The alarm at Highwood High School sounded at precisely 9:56 a.m., moments after a tornado touched down, all but destroying the school.
That was the opening scenario for the largest mock exercise the Town of High River has held since 2013, when disaster struck for real.
Flood waters destroyed homes and businesses in the southern Alberta town that year as flooding impacted much of the southern half of the province. Some hard lessons were learned and town officials set out to improve emergency preparedness.
“This exercise is the culmination of four years of training on some of the things that went wrong in 2013,” said Carly Benson, director of emergency management for the Town of High River.
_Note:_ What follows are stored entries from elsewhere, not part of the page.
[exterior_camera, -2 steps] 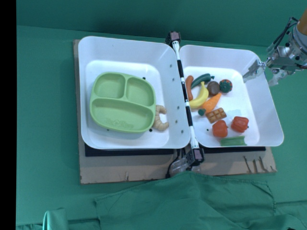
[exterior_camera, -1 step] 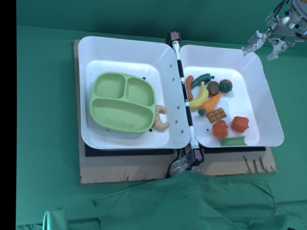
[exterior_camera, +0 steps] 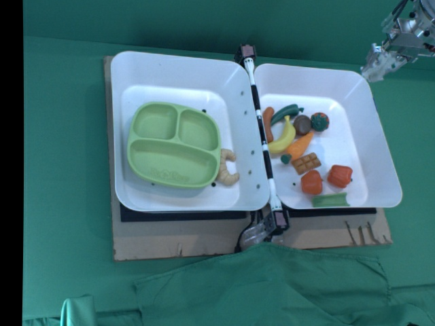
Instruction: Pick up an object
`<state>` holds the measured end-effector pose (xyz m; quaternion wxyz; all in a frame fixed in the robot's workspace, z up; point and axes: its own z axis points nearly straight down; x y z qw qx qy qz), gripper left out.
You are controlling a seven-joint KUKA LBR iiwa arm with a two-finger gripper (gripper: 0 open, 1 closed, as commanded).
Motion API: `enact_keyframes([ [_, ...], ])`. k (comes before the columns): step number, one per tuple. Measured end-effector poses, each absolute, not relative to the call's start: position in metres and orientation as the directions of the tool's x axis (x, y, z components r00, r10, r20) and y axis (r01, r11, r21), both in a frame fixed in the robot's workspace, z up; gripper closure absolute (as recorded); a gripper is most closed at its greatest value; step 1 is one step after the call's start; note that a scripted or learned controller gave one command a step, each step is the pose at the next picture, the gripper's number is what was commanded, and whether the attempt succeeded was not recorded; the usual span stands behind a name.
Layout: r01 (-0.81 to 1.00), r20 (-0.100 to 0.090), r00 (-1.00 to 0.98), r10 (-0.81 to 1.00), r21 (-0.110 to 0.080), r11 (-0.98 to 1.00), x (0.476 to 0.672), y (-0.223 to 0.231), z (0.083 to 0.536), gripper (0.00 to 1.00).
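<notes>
Claw (exterior_camera: 378,65) up beyond the far right corner of the right bin (exterior_camera: 380,148), well clear of the toys; cannot tell how far open, nothing visible in its grip. Banana (exterior_camera: 284,138), carrot (exterior_camera: 302,143), cucumber (exterior_camera: 286,111) and brown ball (exterior_camera: 302,123) bunched against that bin's left wall, two red peppers (exterior_camera: 311,182) nearer its front. Risk of a miss in the bunch: touching pieces nudged aside, or two caught together and dropped.
</notes>
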<state>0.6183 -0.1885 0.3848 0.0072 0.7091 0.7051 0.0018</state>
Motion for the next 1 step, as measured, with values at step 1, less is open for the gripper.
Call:
enact_keyframes([
  [1,1.0,-0.004,0.003,1.0,0.01,-0.003,0.6143,-0.187,0.4245,1.0],
])
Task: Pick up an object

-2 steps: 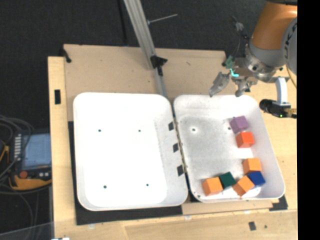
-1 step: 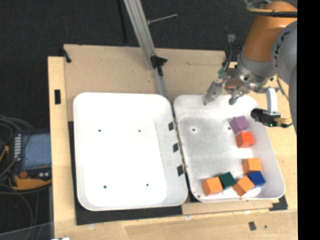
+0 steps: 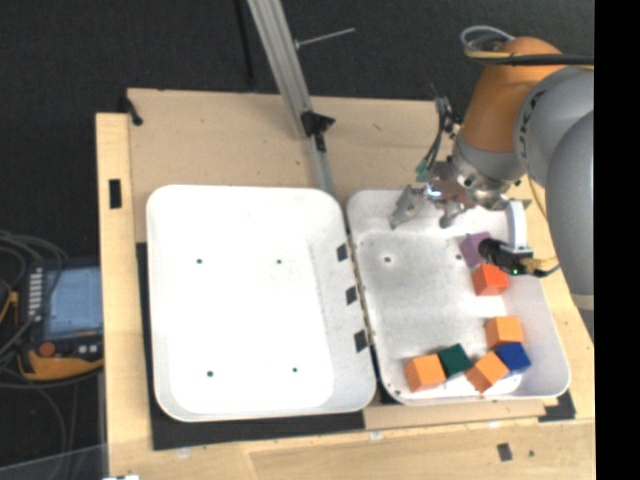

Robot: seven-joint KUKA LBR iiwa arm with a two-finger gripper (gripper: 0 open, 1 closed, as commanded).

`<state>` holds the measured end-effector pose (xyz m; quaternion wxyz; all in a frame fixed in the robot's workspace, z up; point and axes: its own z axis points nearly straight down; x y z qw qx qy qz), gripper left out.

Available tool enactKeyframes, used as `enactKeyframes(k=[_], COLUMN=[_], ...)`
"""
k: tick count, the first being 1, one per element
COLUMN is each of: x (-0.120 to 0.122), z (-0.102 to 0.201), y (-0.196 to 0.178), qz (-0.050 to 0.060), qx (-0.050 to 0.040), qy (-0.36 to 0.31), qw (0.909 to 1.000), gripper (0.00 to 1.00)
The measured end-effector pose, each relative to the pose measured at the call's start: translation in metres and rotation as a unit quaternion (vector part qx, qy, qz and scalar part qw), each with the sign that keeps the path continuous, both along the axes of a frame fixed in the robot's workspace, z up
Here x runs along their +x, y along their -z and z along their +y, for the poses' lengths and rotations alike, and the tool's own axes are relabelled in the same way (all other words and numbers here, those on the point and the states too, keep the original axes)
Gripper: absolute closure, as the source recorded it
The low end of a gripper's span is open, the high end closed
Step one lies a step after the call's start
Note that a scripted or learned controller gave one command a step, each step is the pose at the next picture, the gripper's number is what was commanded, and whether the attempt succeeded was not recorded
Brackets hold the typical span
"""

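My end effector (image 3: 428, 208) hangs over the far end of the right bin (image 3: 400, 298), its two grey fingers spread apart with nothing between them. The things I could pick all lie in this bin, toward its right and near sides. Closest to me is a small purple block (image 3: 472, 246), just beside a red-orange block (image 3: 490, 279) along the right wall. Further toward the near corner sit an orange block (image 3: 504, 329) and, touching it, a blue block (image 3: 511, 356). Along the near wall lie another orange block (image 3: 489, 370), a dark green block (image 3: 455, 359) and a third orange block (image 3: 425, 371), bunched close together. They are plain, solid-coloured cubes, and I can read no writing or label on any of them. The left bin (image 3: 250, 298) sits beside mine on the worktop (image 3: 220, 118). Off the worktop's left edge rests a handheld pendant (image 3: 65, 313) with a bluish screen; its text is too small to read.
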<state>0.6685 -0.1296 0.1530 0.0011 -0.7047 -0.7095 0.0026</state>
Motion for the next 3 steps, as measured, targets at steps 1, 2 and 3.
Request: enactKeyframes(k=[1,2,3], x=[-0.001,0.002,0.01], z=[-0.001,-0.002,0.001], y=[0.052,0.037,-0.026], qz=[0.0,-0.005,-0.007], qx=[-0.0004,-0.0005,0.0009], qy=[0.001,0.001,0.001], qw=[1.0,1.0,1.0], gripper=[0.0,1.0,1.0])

“So we did an extensive debrief process, identified some gaps and we have spent the past four years trying to address them, and this is a chance to see how far we’ve come.”
Emergency responders from surrounding towns and districts converged on the school, testing their ability to communicate with one another effectively.
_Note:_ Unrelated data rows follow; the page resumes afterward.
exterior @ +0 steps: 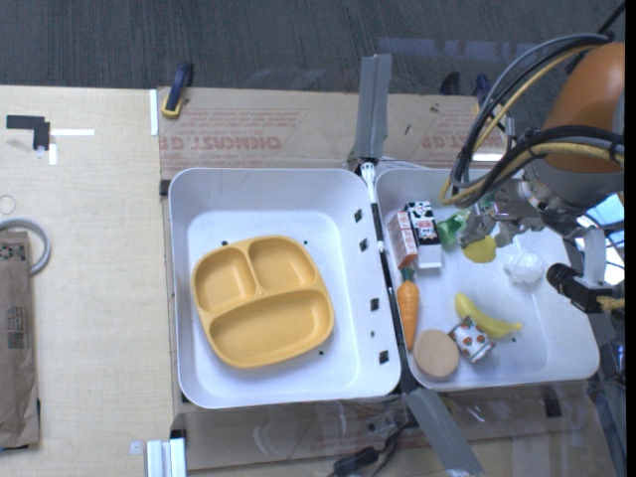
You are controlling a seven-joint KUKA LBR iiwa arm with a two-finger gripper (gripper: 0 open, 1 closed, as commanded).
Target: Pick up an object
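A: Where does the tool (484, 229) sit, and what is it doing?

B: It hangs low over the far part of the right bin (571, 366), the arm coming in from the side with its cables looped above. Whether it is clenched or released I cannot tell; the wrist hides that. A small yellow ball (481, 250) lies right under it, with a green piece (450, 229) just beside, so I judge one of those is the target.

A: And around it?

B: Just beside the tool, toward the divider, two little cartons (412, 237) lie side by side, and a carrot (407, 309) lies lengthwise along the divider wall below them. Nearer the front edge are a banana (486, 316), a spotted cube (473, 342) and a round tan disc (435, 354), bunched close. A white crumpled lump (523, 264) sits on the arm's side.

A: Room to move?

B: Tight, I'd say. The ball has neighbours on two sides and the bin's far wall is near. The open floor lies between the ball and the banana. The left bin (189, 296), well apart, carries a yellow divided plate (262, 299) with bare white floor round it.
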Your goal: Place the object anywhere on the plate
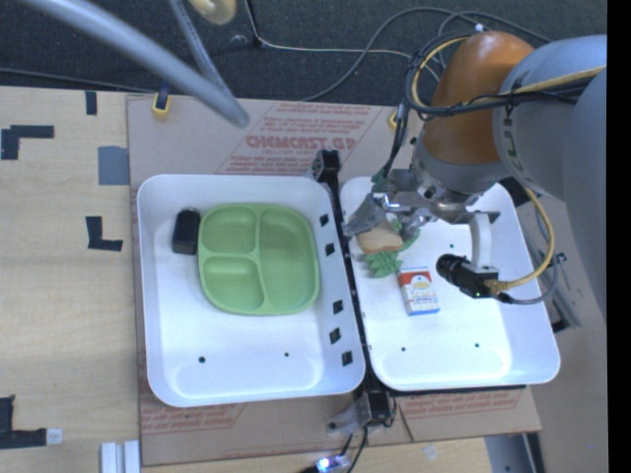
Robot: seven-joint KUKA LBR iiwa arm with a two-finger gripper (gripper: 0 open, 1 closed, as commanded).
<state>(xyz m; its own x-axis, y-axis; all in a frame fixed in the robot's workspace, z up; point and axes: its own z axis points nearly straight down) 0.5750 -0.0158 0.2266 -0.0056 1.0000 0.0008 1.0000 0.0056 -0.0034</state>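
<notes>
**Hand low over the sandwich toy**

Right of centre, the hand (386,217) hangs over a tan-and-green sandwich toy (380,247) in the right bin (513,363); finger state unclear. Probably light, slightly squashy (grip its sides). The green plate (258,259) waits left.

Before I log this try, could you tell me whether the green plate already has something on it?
No, the plate sits bare in the left bin.

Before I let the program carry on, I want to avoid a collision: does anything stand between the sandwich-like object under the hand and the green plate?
Only the bins' adjoining walls. The tan and green object lies in the right bin beside them; the green plate sits just across in the left bin. A small black block lies at the plate's far side.
</notes>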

“It gets very busy… whether it be a city, town jurisdiction, everybody has to come together,” said Adam Loria, EMS spokesperson for Alberta Health Services.
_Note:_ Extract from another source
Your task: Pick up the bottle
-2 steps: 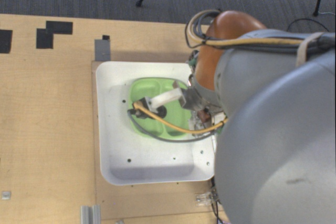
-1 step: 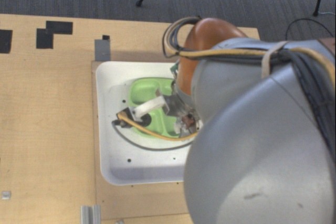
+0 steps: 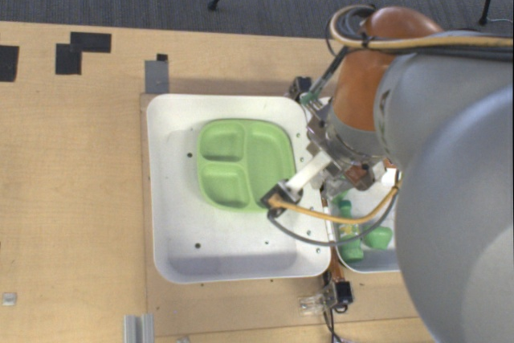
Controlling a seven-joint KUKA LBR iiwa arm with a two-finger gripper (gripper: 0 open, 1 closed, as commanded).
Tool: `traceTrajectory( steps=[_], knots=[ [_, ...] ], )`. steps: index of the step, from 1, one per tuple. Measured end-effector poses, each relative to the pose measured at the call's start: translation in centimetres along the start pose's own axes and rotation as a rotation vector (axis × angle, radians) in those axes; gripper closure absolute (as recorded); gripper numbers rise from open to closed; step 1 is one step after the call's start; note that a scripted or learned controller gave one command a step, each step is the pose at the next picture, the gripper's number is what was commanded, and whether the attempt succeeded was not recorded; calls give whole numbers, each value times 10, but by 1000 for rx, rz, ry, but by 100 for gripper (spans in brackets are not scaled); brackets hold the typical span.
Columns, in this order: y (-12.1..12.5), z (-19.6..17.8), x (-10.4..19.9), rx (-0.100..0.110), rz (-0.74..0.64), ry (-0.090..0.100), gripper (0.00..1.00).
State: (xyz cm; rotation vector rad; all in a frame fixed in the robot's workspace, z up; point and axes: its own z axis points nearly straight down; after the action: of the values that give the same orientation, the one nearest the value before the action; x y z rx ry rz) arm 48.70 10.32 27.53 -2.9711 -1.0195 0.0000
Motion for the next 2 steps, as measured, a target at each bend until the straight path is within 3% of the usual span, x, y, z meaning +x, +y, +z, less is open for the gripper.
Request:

For the exercise, students wore realistic makeup to simulate injuries. The purpose of the exercise wasn’t lost on them – they remember 2013.
“Basically Mother Nature is going to throw anything at us and I feel we need to have people prepared for it in case something does come back to our base again,” said Maia Lepp, a Grade 12 student at the school.
“It does hit home because it’s High River, but it makes sense to train for it, because we need to expect the unexpected now, because it happened four years ago and it can happen anytime now” Grade 11 student Anthony Holm said.
Participants will analyze the emergency response after the two-day exercise concludes to see where improvements can be made.